What you have to do:
Check each line of the records below and collect those that include the word "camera".

Exercise materials:

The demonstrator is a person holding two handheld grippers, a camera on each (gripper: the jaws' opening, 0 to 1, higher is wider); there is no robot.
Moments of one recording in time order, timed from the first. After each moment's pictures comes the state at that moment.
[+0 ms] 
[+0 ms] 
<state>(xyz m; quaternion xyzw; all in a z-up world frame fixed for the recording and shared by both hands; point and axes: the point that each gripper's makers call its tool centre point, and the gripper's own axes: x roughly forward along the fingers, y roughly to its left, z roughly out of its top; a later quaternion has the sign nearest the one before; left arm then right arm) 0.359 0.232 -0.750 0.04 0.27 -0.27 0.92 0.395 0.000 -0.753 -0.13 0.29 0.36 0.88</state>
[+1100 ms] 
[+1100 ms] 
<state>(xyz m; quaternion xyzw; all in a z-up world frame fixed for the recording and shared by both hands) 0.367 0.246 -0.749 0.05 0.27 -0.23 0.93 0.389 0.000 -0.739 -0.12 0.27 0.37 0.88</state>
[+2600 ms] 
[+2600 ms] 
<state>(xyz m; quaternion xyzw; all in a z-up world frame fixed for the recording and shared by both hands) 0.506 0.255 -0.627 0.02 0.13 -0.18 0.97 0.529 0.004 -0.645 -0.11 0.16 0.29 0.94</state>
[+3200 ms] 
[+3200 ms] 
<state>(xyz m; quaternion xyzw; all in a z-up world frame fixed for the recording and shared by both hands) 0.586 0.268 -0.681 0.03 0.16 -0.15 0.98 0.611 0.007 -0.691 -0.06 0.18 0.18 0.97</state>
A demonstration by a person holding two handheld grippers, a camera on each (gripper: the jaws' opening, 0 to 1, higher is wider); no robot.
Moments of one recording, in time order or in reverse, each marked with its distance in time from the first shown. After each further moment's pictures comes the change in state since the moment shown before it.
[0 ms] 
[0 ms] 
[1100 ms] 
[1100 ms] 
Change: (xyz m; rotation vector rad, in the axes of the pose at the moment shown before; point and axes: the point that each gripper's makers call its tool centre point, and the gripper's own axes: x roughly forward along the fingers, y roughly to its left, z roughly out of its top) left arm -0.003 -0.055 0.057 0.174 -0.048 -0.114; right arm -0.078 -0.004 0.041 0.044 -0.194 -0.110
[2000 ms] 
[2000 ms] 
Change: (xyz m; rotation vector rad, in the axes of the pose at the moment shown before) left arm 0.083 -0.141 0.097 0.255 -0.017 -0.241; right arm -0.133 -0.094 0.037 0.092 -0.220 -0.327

Output of the task:
The demonstrator is a person holding two handheld grippers, a camera on each (gripper: the jaws' opening, 0 to 1, higher is wider); there is no robot.
A demonstration by a person holding two handheld grippers, a camera on each (gripper: the jaws' opening, 0 to 1, higher is wider); no robot.

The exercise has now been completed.